The only Savories we got to make besides baguettes!
This will probably be my last entry on Paris Level II. I think I have told you everything interesting except my exasperating experience at the French version of Best Buy--Darty. As you know, perhaps you have read my blog faithfully, I dropped my camera the day Bill came and he dropped his that night. So I do not have pictures of the delicacies we made the last two weeks, unless a kind classmate took one and emailed it to me.
The service in France can be amazing and fast. In a restaurant, the waiters are fantastic, or in boutiques the sales people really know their stuff. Or it can be horrible, like the elevator company, the people who call the elevator company, some of the mercurial cab drivers who drop you off where it is most convenient for them, or the people behind the window in the Metros who despise you for existing. I thought I better buy another camera because I had so much time left in Paris and surely would have lots to photograph. I walked over to Les Halles (where I swim, BTW) to the Darty store. I thought the service might be a bit indifferent, but not like this!

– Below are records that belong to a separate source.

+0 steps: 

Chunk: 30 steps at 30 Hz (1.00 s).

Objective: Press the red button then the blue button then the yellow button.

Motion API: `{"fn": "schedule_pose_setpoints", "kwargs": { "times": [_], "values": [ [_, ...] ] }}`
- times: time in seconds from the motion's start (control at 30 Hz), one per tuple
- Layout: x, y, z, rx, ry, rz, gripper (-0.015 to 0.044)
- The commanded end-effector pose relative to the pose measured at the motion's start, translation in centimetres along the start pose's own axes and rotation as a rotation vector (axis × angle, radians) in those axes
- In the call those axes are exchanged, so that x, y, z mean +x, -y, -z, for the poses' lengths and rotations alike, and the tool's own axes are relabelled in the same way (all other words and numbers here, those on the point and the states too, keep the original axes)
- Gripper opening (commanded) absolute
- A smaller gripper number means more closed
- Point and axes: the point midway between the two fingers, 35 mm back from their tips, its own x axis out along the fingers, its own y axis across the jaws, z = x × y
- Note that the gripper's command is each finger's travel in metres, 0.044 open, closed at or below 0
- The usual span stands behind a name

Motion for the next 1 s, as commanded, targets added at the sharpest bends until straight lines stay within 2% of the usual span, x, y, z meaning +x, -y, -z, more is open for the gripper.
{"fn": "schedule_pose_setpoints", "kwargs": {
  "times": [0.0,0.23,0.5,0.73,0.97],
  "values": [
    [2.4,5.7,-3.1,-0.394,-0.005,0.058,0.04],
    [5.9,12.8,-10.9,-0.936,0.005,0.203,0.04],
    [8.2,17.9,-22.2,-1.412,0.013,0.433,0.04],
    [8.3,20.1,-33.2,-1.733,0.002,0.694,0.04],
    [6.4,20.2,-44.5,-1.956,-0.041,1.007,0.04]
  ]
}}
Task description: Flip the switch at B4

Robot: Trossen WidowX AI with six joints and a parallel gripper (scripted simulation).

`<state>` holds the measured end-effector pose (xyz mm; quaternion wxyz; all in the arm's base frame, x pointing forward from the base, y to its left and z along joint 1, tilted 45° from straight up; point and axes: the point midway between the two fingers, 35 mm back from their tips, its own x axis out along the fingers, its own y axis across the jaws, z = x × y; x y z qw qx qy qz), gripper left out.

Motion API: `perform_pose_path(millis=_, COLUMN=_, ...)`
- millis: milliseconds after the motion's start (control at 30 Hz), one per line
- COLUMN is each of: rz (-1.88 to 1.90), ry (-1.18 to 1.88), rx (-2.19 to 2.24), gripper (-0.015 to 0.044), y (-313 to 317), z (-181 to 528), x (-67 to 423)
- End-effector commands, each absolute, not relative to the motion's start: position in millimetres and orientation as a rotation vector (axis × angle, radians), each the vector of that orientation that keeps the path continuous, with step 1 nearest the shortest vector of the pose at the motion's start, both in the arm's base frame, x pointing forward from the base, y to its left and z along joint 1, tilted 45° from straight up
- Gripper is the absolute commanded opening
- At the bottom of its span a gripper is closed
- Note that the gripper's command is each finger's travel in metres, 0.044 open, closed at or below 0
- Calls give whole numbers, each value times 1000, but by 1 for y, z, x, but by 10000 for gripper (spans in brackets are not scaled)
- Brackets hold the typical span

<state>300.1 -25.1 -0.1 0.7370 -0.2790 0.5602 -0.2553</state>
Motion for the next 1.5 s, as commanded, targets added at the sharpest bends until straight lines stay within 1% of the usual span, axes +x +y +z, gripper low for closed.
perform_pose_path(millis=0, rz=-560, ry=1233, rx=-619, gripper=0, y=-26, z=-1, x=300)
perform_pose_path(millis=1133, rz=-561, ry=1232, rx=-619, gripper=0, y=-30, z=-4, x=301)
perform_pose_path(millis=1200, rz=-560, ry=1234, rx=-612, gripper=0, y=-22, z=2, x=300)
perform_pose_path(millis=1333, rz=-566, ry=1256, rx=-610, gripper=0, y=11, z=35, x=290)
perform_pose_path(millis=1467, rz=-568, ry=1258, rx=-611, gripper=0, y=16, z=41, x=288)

In I walked, where there were many people lolling around in red shirts of various fits. By this I mean, some tucked in, some out, some unbuttoned, some wrinkled, you understand. No one walked up to me so I walked around for a while, found the camera section, and figured out what I needed. Finally I went over to a small group of red shirts and asked if someone could aidez-moi? (Hopefully I said could you help me or aid me.) A guy said Oui and I told him I needed a camera and I would like the Cool Pix that was locked up. While I was asking him questions, he was looking everywhere but at moi, smiling at les jolie femmes, waving to his friends, checking his cell, totally disinterested with me. I decided to cut my losses and get out of there before he died of boredom. He had to ring it up, but could not take money, only provide me with a form to take to the cash register. On my way, I decided to pick up a scale, to see if all the patisseries were adding the kilos, but had to get a voucher for this. Big mistake. Huge. I go up to the cash register, wait in line for at least 20 minutes, although there was only one person in front of me. She had an issue I could not understand and it took several people to help her. Now, please understand, there were about 5 people behind the counter. One girl sat and just stared into space, another woman was on her cell phone, a man of some higher rank was going up to everyone and kissing them on both cheeks, and ca va-ing all over the place. When it was finally my turn and the line behind me was growing at a fast pace, she slowly rang up a form, then told me I had to go to the BACK of the store to get my scale. I am not sure why they did not open another register the others, but they did not. So I grumpily walked to the back of the store and waited in line again while several other people behind the counter kissed and greeted each other- maybe a shift change?-and caught up on a bit of news. A girl finally came out from the back, got my voucher and disappeared in the depths of that back room for a small eternity before she presented my scale to me. But, toute alors!, they had no bags, could I wait while they got some? Non. I did not know if they would go to China to get them.
The next day at school, I had a change of heart as my friend and I decided it would be ridiculous for me to use an adapter in my own country to charge a camera I bought in another. You see, my old Cool Pix used batteries, but my nouveau Cool Pix is chargeable. Darn you, Aston Kutcher! I knew this meant another fun trip to Darty so I steeled myself for more wasted time. And I did. Waste more time. A lot more time. I waited in line, while the woman fooled around with two other customers, then she told me I had to go to the back of the store to get some form, then bring it back up to her. Aughghggh! I knew what the back of the store meant. It makes the DMV look like Disney World. I stomped back there, only to wait in a very long line of irritated French people, while one guy filled out all the forms and many other counter guys lazily hung out. When it came to my turn, after I had almost stripped to my birthday suit because it was roasting hot in there, he tried to get me to buy an adaptor. He tried to get me to buy another camera. He tried it all. But by this time I was tough and no amount of sucre parle would wear me down. I got my form, went to the front, waited in yet another line and a new girl was totally freaked out by this return. She must have been very new or else the French never return stuff. The boss had to come over several times to help her as he decided I should get cash back and not a charge card credit. I would have taken dead monkeys just to get out of there.
From this very long story, you can learn:
1. Don't buy small appliances in France
2. Don't go to a big store like this if you want to do anything else at all that day.
3. Smile instead of scream. I cannot imagine how long I would have waited if I had acted the way I really felt. I would still be there.
4. Wear a bikini because the French have not quit got the whole temperature regulation thing down.